= Hoyle's agar =

Selective bacterial growth medium

Hoyle's agar is a selective medium for culture devised by Leslie Hoyle of the University of Leeds in the UK. Hoyle outlined the background, formulation, preparation, properties and performance in the article A Tellurite Blood-Agar Medium for the Rapid Diagnosis of Diphtheria published in The Lancet in February 1941.

The medium uses tellurite to differentially select Corynebacterium diphtheriae from other upper respiratory tract flora. It appears cream to yellow colored and takes the form of a free-floating powder.

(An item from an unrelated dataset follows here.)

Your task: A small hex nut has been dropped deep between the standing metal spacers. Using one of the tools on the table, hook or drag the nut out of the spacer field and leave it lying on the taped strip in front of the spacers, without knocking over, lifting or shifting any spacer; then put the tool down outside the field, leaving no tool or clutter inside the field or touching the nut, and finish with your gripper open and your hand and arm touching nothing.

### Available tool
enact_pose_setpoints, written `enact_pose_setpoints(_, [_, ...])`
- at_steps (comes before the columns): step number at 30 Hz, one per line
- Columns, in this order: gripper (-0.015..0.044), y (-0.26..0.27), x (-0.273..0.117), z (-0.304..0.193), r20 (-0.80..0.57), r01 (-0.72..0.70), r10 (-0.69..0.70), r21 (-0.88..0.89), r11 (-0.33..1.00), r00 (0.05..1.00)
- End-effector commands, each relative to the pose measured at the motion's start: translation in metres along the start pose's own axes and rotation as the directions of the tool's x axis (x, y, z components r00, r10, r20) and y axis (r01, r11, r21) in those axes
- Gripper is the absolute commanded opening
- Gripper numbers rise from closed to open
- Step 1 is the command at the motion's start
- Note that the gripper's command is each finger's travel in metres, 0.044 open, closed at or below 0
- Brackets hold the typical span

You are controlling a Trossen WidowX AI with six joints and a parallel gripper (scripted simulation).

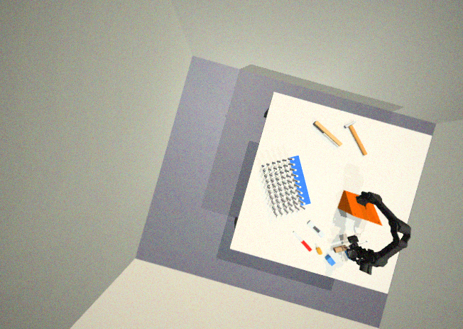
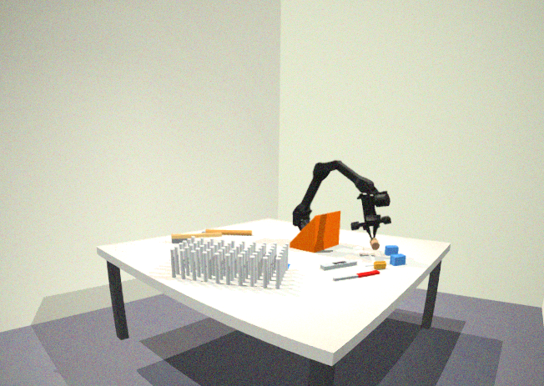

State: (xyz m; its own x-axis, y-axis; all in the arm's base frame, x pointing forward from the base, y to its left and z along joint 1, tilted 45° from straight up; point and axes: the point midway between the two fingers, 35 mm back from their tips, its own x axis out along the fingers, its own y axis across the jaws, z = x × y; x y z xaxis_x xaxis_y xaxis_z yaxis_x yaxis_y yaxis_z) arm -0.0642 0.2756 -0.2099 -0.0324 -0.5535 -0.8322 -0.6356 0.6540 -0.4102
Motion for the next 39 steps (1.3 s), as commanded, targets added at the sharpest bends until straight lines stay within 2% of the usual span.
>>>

It is a modification of Neill's medium although Hoyle stated in the article that "it bears little relation to the Neill's medium from which it was derived [...]".

Hoyle's tellurite agar contains:

| Proteose peptone | 10 g/L |
| Beef extract | 10 g/L |
| Sodium chloride | 5 g/L |
| Blood, laked |  |
| Tellurite | 0.35 g/L |
| Agar | 15 g/L |

The medium inhibits growth of Gram-negative bacteria and many Gram-positive bacteria, and reduction of the tellurite is characteristic of corynebacteria (though not entirely exclusive to them). Microscopic examination of samples of suspected colonies, using Neisser differential staining, is required for confirmation.